Task objective -
Where the listing shows an image, skip it and output all other material unchanged.

Supplied information -
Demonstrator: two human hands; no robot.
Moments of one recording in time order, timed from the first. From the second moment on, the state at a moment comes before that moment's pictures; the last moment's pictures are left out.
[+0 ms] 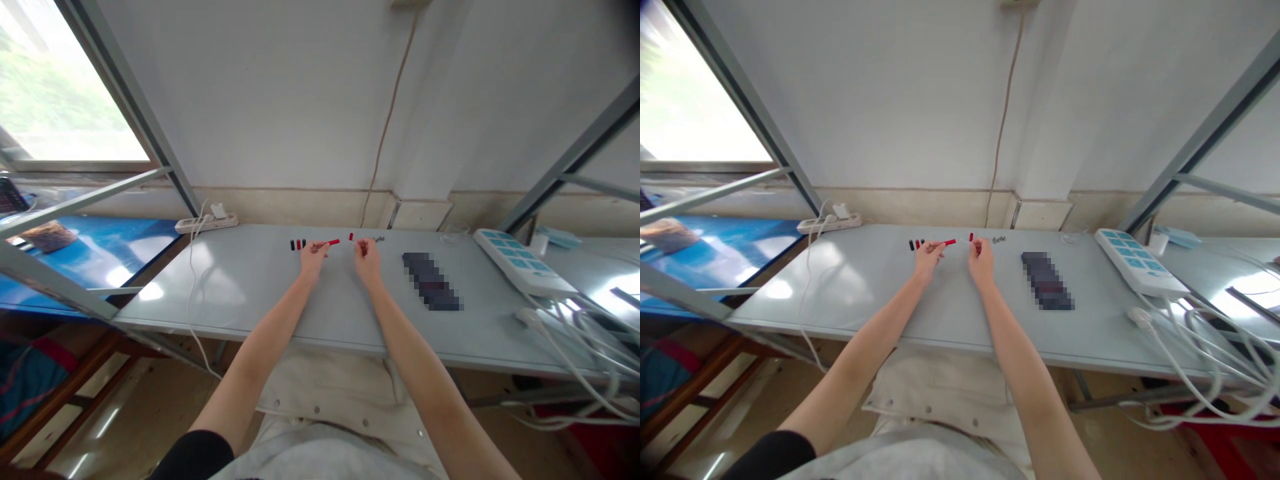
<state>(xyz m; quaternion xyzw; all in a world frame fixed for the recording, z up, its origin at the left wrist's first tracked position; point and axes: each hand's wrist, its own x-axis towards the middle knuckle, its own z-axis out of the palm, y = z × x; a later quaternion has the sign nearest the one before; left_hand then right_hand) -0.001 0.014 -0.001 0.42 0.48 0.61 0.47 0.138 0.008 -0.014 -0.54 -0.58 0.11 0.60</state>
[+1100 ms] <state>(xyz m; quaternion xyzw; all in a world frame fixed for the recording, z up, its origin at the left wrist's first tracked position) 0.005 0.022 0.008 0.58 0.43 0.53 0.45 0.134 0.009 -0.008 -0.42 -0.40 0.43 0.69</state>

Exercise result -
Demonstrator: two human hands; no robot.
Moments of one recording in time order, timed from the first. From the second moment on, the state at a moment comes before that moment's pictures; the last moment's pictures are left out.
[+0 ms] 
<state>(xyz m; quaternion xyzw; all in a world frame fixed for the recording, z up, its origin at the left wrist's first tracked position; point and axes: each hand's wrist, its own x-axis towards the middle knuckle, its own z-axis out of the palm, y = z × x; a later quaternion has the sign nearest the one before; left_hand then right_hand) -0.001 0.014 -0.001 0.42 0.48 0.61 0.47 0.138 0.008 -0.014 -0.54 -0.58 0.11 0.60</state>
[+1100 ms] <state>(xyz m; quaternion xyzw; all in a world frame fixed for the recording, z up, its origin at the left wrist's first tracked position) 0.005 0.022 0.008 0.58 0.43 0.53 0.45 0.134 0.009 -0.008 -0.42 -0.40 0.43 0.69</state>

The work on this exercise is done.